Grüne wollen nicht mit einem Mitglied zusammenarbeiten

von links: Matthias Angermund, Niklas Langmaack, Beate Wyen

In der Bezirksvertretung Nord wird es einen personellen Wechsel geben, der den Grünen nicht gefallen wird.

Denn durch den Rücktritt von Klaus Barthels, wird laut Liste Eva Engelken nachrücken.
Engelken steht dem von der Partei angestrebten und durchgesetzten Selbstbestimmungsgesetz kritisch gegenüber und lässt auch öffentlich kein Blatt vor dem Mund.

„Wir als Bündnis 90/Die Grünen Mönchengladbach distanzieren uns auf jeder Ebene von Eva Engelken und schließen eine Zusammenarbeit mit ihr weiterhin aus. Hiermit bekräftigen wir unser Statement vom 31. Mai 2022“, macht der Grünen Sprecher Niklas Langmaack deutlich. In dem Statement distanzierten sich die Grünen damals gegen die Aussagen und den Auftritt von Frau Engelken bei stern TV.

Ebenfalls bestätigte die Ratsfraktion in ihrer Sitzung vom 12.06.2023 ihren Beschluss vom 24.01.2022, dass im Falle eines Nachrückens in den Rat, Frau Engelken kein Teil der Grünen Fraktion sein wird. Diesem Beschluss schließt sich nun auch die Fraktion der Bezirksvertretung Nord an. Durch einen Tweet auf Twitter von Eva Engelken am 26.6.2023 ist der Eindruck entstanden, dass eine zukünftige Zusammenarbeit mit der Bezirksvertretungsfraktion und Frau Engelken beschlossen wurde. „Dies entspricht nicht der Wahrheit“, ergänzt Langmaack.

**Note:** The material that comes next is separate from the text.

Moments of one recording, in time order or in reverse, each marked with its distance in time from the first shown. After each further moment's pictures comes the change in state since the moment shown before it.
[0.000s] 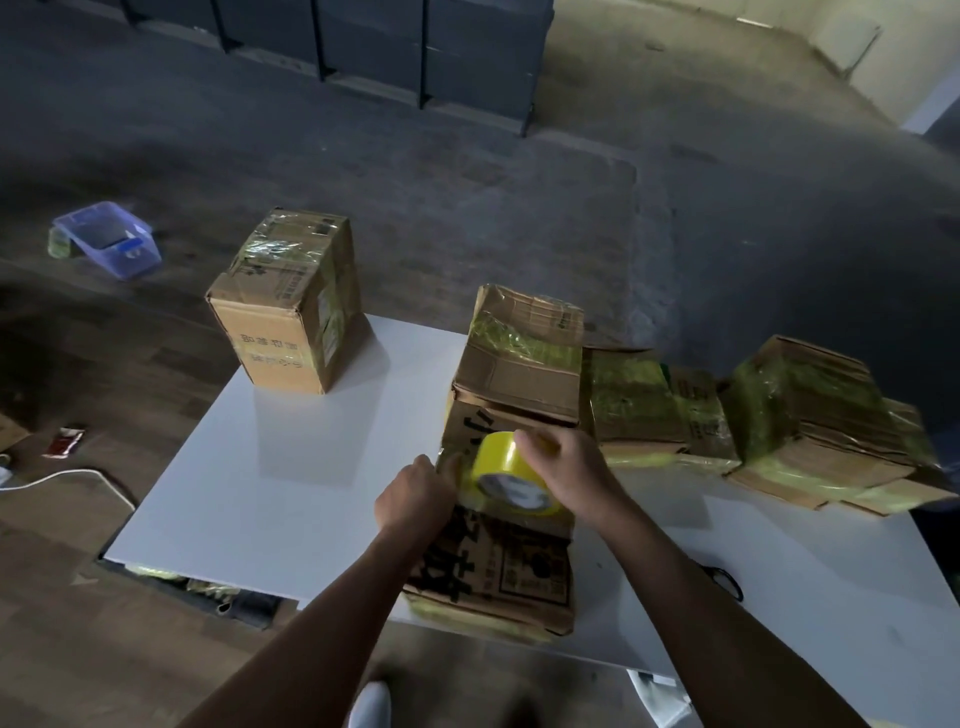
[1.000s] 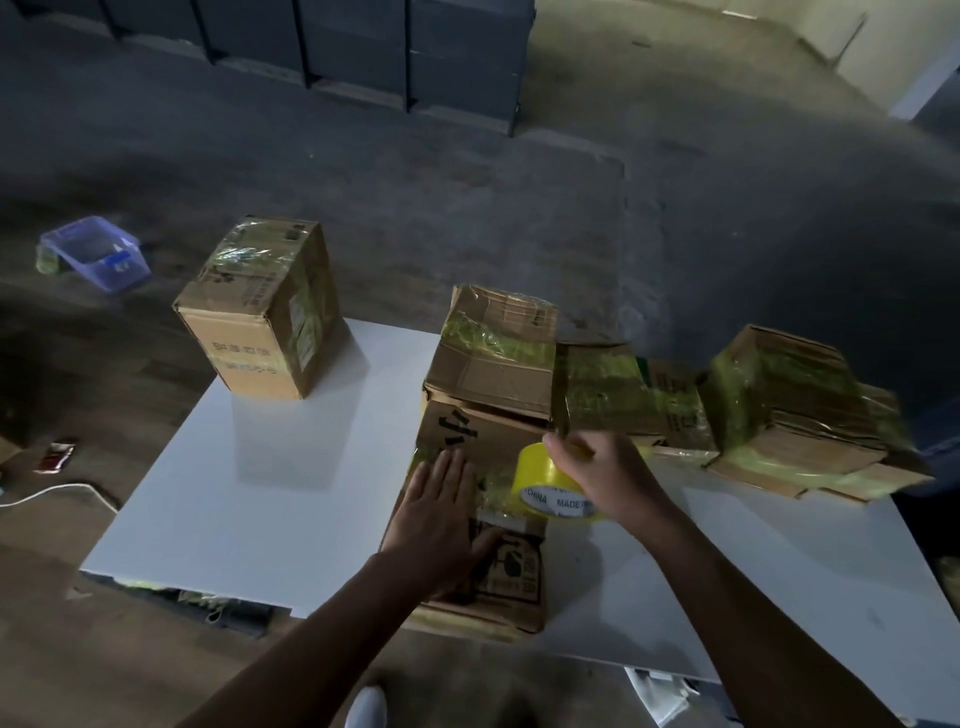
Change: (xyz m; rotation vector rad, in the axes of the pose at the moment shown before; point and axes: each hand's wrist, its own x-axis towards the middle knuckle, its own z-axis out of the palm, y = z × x) left_hand -0.042 0.018 0.022 0.571 -0.042 0.638; right_hand -0.017 0.037 -0.053 -0.135 0.068 -0.009
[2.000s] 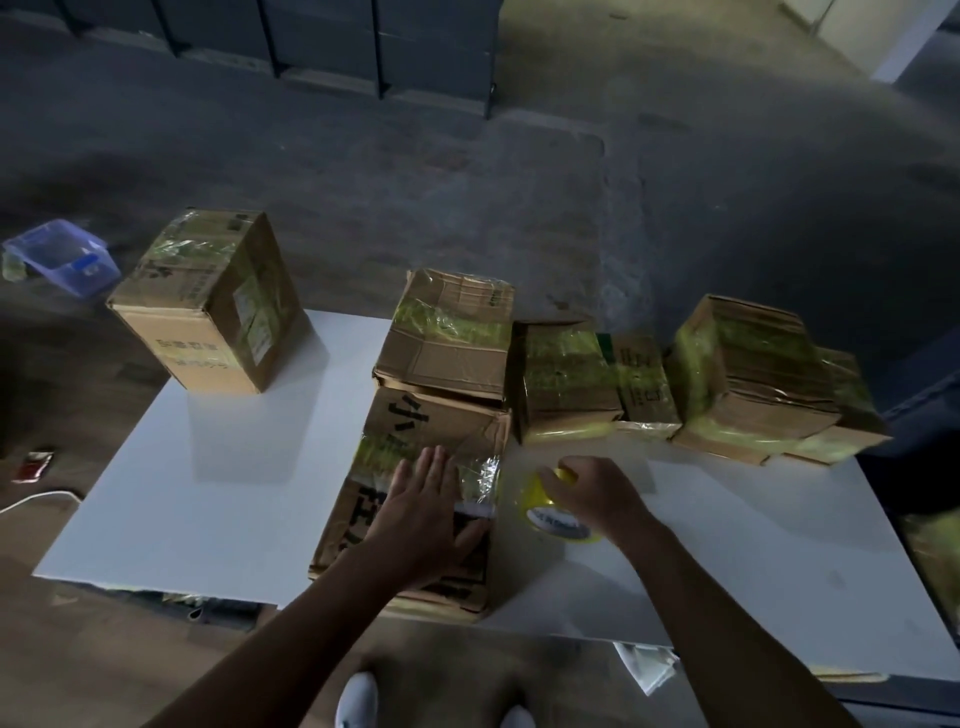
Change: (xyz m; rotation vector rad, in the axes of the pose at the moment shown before) left_hand 0.005 0.044 -0.005 0.023 -0.114 0.007; right_hand -0.025 0.086 0.001 -0.201 -0.002 0.077
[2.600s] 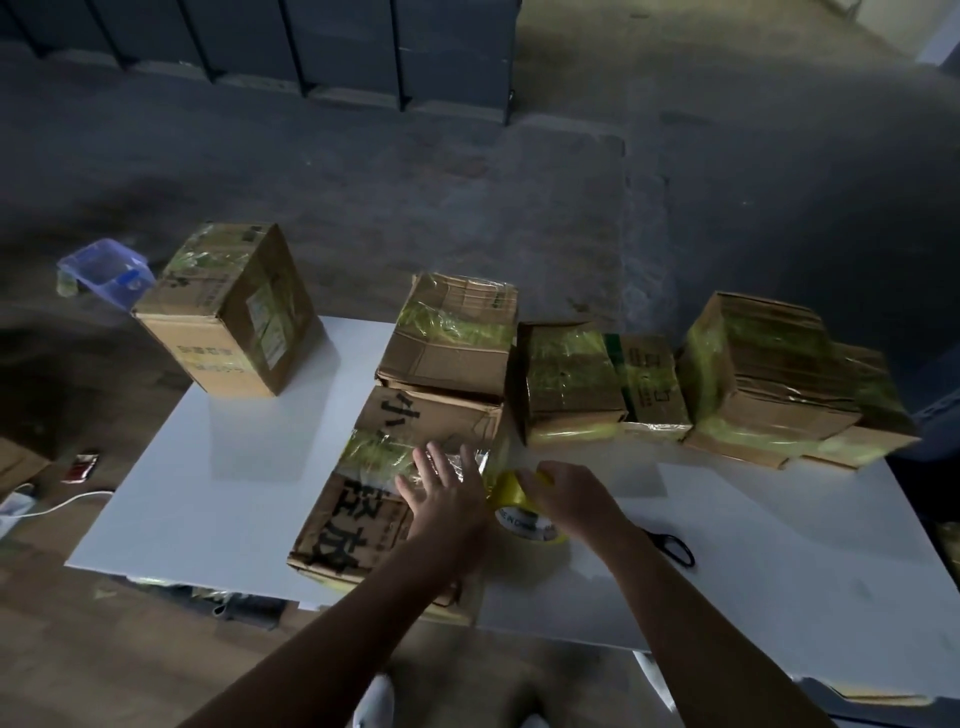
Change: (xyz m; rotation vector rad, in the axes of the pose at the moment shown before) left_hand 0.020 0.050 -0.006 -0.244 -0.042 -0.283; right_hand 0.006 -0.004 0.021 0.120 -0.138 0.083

„Die Gründe für diese Entscheidung sind schon lange gefallen und wir sehen auch keinen Anhaltspunkt dafür, dies zu revidieren. Auch mögliche Auswirkungen auf die Mehrheitsverhältnisse im Rat oder BV Nord sind keine hinreichenden Gründe für uns, unsere Haltung zu überdenken“, bekräftigt die Co-Sprecherin Beate Wyen.

In einem Blogeintrag vom 13. Januar 2023 gibt Frau Engelken der Aktion „#EsReicht! Keine Frauenstimme für Grün“ eine große Reichweite. Das Statement wird von Frau Engelken mit den Worten „Ich bin Mitglied der Grünen, aber ich verweigere der Partei so lange meine Stimme, bis die frauenfeindlichen Positionen/Beschlüsse korrigiert sind“ mitunterzeichnet.

Mit “frauenfeindlichen Positionen” bezieht sich Frau Engelken auf das angestrebte Selbstbestimmungsgesetz auf Bundesebene, welches eine neue Rechtsgrundlage für eine vereinfachte Namensänderung und die Berichtigung des Geschlechtseintrags schaffen wird und so den alltäglichen Kampf um Anerkennung vieler Menschen erleichtern soll. „Frau Engelken nutzt zudem ihre öffentliche Präsenz, um verletzende Äußerungen gegenüber trans Personen zu verbreiten und aktiv gegen die Grüne Partei zu werben. Für uns steht fest, jeder Mensch hat das Recht auf Selbstbestimmung. Eine Zusammenarbeit, bei der mutmaßlich die Stimme auch für grüne Themen innerhalb des Rates und der BV Nord verweigert wird, ist unter diesen Voraussetzungen nicht gegeben und lässt nicht auf ein kollegiales Miteinander schließen“, erklärt Co-Fraktionsvorsitzende der Bezirksvertretung Nord Marion Manske.